This project creates a dada2 pipeline with batch processing capabilities.
The batched processing design is particularly helpful when working with a large amount of data, either in number of samples or disk storage space, when data might exceed the available resources on the machine performing the processing.
There were two main goals and motivations for this project:
- Reduce and provide a means to mitigate the amount of required machine resources to compute large datasets.
- Save data as its processed throughout the pipeline as a safety fallback in the event of an unexpected failure during processing.
In order to keep the memory footprint to a minimum, or at least mitigate it as best as possible to work within the means of the available resources, two measures were put in place:
- Batching the number of samples that are processed at a given time.
- Data that is no longer needed is removed from the R environment.

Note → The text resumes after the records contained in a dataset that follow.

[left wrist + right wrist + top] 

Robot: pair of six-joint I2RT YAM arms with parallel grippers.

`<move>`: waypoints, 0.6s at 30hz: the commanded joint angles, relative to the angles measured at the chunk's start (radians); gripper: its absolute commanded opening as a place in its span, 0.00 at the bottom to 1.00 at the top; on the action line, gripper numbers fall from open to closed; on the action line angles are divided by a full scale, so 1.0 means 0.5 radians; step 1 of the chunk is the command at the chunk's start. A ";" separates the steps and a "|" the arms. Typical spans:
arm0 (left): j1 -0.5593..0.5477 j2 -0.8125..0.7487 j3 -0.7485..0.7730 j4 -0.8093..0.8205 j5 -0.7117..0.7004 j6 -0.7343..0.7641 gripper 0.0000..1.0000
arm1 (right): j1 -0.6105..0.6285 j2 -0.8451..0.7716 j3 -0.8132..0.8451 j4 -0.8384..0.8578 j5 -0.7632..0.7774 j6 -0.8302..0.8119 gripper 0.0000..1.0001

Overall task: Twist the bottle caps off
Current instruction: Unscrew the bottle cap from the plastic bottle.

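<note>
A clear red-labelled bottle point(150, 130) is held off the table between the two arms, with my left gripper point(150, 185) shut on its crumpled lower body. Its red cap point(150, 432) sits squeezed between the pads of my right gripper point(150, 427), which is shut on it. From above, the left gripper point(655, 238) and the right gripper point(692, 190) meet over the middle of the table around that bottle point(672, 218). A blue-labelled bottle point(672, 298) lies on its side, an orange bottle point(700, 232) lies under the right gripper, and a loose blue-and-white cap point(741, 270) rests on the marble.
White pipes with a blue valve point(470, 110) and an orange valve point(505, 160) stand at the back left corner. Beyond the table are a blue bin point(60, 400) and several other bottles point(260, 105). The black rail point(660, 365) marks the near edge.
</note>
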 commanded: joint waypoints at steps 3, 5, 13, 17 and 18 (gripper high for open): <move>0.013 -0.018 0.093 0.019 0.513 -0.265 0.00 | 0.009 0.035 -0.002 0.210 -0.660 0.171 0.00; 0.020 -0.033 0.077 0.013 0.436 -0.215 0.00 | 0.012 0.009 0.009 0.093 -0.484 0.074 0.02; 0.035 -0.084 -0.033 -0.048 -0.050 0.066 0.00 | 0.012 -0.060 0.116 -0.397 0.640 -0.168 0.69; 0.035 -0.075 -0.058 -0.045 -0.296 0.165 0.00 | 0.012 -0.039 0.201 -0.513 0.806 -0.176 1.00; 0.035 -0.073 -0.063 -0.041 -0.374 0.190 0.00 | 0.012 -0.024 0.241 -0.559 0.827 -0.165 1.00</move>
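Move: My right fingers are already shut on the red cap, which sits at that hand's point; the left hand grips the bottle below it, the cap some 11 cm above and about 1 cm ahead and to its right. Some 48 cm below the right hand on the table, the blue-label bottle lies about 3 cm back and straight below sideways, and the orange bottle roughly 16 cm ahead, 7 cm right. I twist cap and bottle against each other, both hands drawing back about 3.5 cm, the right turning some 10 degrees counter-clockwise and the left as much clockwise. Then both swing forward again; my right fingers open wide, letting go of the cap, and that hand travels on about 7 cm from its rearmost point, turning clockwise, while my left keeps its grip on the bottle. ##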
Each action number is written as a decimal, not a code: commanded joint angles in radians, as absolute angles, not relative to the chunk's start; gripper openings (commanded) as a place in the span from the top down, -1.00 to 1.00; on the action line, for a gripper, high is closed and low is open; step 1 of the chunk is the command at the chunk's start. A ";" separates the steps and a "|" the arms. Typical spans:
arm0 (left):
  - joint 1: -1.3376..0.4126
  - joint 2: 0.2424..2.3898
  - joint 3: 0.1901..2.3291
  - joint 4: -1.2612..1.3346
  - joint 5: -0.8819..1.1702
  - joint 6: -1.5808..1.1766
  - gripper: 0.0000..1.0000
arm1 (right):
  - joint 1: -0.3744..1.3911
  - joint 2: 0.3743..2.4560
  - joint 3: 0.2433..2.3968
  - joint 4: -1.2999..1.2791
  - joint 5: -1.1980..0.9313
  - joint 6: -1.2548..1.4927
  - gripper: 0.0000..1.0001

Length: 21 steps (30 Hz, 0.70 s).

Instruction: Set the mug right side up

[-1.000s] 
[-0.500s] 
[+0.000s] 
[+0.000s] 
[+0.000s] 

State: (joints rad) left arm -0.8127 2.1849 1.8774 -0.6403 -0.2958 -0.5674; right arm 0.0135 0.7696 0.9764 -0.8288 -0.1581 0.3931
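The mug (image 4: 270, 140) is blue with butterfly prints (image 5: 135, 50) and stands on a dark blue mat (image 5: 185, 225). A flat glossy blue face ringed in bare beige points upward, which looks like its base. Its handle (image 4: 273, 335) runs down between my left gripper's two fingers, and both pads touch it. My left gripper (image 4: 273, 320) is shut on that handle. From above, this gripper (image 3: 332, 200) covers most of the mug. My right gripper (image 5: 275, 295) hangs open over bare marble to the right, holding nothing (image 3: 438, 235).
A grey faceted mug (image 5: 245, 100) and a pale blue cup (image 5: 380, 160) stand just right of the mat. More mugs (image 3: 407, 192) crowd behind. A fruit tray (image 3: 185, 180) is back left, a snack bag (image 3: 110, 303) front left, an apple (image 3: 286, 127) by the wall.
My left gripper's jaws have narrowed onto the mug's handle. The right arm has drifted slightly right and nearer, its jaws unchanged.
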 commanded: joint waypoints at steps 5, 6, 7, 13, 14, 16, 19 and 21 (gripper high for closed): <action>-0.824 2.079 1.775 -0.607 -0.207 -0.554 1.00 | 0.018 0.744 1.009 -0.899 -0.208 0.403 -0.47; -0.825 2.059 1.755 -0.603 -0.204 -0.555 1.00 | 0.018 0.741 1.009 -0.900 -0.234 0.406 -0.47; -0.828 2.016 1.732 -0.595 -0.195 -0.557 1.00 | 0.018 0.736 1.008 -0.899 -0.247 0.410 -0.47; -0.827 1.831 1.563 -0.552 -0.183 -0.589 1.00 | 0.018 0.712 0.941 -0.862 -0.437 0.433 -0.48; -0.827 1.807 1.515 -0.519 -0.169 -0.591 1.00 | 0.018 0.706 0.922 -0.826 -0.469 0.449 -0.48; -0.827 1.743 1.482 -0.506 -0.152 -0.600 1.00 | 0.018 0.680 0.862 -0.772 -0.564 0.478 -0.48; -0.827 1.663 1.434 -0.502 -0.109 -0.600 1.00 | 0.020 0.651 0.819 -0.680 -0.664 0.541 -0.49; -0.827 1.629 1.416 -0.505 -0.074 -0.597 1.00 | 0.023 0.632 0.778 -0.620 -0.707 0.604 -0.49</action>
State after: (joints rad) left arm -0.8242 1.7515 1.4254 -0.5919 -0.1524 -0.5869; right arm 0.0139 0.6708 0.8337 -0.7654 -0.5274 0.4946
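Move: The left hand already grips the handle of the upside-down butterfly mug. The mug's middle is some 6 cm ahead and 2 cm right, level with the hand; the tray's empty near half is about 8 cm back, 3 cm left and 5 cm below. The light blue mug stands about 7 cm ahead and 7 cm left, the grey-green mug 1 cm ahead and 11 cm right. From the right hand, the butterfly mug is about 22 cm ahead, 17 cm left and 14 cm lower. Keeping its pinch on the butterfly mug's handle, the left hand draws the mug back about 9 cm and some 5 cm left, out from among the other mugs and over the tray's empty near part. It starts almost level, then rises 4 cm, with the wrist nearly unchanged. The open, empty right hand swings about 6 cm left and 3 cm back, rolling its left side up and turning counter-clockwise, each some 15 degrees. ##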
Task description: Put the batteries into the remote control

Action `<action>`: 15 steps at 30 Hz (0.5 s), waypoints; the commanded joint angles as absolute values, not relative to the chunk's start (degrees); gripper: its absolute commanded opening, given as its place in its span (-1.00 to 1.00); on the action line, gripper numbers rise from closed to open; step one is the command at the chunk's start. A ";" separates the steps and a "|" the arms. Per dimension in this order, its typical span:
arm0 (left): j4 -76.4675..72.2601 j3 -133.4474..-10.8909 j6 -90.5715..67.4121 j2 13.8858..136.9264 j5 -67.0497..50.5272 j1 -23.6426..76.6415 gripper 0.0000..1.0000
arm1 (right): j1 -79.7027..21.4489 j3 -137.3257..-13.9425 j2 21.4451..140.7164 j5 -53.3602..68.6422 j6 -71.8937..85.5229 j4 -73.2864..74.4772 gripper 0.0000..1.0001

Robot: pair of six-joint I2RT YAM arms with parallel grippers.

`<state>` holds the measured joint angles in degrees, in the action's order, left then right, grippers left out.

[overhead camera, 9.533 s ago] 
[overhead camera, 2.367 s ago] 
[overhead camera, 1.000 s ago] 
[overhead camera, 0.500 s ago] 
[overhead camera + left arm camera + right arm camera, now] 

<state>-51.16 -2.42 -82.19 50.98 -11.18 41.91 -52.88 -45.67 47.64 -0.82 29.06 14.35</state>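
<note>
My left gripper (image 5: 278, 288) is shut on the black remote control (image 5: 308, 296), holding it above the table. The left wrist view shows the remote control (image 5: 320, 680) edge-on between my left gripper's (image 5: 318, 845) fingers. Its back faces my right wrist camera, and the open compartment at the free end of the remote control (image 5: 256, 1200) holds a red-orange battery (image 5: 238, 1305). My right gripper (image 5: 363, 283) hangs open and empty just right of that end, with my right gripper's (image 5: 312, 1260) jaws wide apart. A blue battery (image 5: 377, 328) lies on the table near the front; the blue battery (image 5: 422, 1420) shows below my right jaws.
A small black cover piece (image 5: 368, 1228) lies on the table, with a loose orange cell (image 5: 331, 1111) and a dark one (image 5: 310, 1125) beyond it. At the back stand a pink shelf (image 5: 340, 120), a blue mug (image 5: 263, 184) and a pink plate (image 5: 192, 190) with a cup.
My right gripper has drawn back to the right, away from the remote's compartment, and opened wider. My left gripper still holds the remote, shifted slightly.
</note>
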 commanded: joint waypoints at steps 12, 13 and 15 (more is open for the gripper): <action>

Some steps in the pipeline can take a long time to perform. In an effort to reduce the amount of redundant work that would need to be re-performed (and save your sanity) in the event of a devastating R session crash, two measures were put in place:
- Each step of the pipeline saves the results to disk as a safety measure to fall back on.
- Use the saved data when re-running the script to fill in the blanks for data that would otherwise need to be re-processed.
Should the processing machine power off, the script encouter an error, or the R session crash, running the script again will not need to reprocess anything that has already been processed and saved previously, and it will pick back up approximately where it left off.